The amount of information available has grown exponentially in recent years, resulting in oversized data sets – commonly referred to as Big Data. This data explosion has made traditional management tools and techniques for managing information almost incapable of producing meaningful results quickly. This Big Data problem is both significant and widespread.  Analysis that used to take some organizations minutes now takes hours to complete, assuming that one can receive results at all. With the sheer volume of data (much if which is unstructured) that some organizations have amassed, has created a situation where new and more effective methods to identify relevant data and to extract actionable insights out of the most pertinent information possible is required.

However, simply having access to more data does not necessarily equate to more insights. In order to provide business value, insights must be extracted, distilled and analyzed from the raw or aggregated data source(s). This is where Big Data meets Advanced/Predictive Analytics. Predictive analytics, at its core, is really just the understanding the key relationships between business KPIs and past events that dictate a certain set of variables. Understanding these past events allows an organization to predict, given a selected set of external or internal drivers, a probable outcome.

Predictive analytics is all about identifying patterns in the past data, melding them with current data points that are now readily available using today’s technology, and then taking action to ultimately improve business performance. Organizations can profit from predictive analytics, when they ensure that the analytics is based on enough historical data to determine meaningful patterns and the analyst has the discipline to properly model and analyze data for decision-making support. This approach helps turn poor business decisions, made using hazardous guesswork, into well thought out and successful business decisions that improve performance.

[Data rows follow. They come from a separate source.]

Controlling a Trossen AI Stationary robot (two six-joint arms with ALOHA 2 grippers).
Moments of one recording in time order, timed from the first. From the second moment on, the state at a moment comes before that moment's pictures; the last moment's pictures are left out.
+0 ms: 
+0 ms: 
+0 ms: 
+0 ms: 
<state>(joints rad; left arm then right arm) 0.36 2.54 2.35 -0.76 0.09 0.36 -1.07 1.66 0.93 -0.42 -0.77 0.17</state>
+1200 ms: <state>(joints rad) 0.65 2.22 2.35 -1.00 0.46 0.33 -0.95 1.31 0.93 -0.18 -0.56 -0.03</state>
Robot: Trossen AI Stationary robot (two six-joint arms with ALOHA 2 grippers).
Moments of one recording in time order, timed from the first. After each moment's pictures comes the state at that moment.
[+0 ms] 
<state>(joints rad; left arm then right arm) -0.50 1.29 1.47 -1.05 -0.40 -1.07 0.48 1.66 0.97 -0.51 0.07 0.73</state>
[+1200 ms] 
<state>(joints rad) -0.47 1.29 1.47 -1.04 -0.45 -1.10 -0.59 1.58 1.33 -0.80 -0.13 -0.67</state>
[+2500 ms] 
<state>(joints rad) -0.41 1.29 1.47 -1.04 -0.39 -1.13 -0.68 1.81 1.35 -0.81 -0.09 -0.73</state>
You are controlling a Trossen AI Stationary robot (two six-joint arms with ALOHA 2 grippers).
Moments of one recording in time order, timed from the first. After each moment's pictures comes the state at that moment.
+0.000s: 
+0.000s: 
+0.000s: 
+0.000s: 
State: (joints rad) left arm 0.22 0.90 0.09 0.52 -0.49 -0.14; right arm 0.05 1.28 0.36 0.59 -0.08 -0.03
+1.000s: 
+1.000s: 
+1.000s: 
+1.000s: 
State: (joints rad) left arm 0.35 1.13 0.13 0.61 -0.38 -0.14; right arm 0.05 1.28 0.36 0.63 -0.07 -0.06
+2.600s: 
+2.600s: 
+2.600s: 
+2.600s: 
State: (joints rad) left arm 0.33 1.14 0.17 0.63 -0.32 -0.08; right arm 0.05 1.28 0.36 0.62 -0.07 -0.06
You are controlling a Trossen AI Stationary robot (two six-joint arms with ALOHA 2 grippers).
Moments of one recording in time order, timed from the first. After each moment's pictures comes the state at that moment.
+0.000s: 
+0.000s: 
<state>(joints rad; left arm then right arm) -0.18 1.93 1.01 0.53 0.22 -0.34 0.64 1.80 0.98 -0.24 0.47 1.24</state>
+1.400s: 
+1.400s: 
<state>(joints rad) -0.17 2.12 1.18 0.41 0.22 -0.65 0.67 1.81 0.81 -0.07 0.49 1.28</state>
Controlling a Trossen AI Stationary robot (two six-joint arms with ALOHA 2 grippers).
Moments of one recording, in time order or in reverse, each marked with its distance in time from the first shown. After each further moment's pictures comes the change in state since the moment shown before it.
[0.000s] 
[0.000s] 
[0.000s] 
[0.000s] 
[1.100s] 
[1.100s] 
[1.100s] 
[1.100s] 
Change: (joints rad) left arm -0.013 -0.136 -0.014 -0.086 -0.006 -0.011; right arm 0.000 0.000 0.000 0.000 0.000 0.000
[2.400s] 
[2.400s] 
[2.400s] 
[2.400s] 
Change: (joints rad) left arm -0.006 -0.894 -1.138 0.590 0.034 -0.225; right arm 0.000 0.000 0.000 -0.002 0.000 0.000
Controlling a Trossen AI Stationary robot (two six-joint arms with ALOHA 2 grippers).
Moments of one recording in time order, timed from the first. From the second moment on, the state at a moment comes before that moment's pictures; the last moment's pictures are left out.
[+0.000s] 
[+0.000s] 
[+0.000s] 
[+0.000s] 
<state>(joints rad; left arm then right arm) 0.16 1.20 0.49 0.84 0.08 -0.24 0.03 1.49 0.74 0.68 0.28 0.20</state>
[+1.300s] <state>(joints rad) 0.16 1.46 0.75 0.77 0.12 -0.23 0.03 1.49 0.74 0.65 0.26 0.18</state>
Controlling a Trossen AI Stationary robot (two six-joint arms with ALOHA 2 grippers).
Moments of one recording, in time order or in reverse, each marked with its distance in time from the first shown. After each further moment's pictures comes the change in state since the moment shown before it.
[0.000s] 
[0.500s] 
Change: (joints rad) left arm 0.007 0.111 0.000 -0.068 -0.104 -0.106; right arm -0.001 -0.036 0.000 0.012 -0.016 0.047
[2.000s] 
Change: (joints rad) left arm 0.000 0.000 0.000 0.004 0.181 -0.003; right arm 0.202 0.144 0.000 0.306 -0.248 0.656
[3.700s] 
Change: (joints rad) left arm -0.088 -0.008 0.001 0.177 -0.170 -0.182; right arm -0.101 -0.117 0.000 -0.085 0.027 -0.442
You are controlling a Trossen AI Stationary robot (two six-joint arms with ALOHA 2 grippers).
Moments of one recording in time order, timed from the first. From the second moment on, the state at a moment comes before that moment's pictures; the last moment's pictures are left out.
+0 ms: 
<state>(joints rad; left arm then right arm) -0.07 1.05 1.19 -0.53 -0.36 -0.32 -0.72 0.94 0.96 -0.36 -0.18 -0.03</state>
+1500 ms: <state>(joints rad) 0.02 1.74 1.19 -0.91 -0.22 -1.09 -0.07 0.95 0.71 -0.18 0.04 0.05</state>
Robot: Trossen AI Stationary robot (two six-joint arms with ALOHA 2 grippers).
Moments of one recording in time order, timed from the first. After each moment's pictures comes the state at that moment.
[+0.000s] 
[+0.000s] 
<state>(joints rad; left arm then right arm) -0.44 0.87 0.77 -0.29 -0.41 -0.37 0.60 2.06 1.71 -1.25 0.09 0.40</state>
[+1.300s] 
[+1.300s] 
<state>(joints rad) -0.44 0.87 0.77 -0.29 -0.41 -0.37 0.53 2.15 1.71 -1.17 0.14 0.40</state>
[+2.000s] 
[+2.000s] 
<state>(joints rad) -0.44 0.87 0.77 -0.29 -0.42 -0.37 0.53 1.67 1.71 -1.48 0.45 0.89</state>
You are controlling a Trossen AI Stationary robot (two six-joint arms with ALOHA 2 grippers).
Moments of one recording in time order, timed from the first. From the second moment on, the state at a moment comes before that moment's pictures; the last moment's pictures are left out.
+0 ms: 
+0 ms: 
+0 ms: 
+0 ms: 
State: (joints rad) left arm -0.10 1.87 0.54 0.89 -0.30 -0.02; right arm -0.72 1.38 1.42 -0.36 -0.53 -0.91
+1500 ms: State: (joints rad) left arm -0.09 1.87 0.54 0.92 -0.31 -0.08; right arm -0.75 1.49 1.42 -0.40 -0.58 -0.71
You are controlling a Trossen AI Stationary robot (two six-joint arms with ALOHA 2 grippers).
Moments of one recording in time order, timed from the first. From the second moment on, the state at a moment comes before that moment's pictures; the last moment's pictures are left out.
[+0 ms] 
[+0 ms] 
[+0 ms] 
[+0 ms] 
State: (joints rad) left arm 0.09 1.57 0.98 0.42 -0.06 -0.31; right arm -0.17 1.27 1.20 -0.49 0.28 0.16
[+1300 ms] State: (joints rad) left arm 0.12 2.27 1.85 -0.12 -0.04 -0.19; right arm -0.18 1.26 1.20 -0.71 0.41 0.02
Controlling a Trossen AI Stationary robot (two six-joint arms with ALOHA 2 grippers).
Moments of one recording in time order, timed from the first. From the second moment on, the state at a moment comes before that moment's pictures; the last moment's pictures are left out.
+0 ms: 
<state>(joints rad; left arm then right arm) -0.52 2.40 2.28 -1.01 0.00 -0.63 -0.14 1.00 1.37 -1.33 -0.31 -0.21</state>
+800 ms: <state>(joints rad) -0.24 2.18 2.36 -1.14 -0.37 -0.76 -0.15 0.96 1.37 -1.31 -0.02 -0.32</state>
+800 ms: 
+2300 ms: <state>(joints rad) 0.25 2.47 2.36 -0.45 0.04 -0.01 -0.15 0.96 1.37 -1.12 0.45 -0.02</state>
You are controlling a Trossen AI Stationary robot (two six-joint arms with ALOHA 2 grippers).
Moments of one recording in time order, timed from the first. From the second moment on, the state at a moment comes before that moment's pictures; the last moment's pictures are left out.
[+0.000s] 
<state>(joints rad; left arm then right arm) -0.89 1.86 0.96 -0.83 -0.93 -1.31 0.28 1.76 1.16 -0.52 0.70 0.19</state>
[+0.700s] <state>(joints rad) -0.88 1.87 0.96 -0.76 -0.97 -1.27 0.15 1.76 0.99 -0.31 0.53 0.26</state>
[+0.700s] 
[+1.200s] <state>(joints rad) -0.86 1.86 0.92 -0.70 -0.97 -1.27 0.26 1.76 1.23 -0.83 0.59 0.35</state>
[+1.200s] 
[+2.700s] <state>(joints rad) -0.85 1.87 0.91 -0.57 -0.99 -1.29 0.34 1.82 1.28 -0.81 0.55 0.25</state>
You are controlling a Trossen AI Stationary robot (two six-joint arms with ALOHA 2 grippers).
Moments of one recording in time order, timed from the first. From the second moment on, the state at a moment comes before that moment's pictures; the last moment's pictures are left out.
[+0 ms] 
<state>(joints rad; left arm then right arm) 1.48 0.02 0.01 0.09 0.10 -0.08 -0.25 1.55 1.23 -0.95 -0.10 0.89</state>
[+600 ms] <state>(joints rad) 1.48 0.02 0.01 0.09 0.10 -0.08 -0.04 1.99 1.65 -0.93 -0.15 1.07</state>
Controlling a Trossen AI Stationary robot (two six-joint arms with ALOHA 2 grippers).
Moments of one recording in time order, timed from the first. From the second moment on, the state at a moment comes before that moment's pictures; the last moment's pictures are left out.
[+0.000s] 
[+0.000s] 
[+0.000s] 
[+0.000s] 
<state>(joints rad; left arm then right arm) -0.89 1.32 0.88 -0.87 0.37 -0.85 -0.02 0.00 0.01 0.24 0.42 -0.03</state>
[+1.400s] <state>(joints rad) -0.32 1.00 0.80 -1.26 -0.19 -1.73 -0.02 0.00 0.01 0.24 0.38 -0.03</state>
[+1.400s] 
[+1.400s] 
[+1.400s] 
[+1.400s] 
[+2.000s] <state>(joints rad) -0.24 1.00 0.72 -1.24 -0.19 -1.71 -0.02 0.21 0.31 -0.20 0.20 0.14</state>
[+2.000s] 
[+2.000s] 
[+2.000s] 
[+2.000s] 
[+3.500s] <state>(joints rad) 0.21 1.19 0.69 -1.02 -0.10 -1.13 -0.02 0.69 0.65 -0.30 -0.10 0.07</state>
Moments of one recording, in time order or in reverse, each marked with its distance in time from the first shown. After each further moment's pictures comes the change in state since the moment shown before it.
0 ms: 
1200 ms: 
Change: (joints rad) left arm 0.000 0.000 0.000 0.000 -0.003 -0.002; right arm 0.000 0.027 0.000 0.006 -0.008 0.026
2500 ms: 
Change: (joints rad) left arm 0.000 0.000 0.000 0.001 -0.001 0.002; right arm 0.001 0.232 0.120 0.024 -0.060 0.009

An organization must have sufficient and relevant data over time to establish logical data behaviour patterns. This means data that is in a proper format, granularity and is stored in such a way that it can be mined. Simply having large volumes of data, without effectively capturing relevant history, will not provide enough measurement points to detect a rate or change of rate. This approach helps turn poor business decisions, made using hazardous guesswork, into well thought out and successful business decisions that improve performance. However, CFO’s should not immediately jump onto the “predictive analytics” bandwagon before their organization is ready. In fact, just recently Capgemini talked with a CFO who said it best—”I can’t predict my organizations’ financial future without knowing and truly understanding the past.”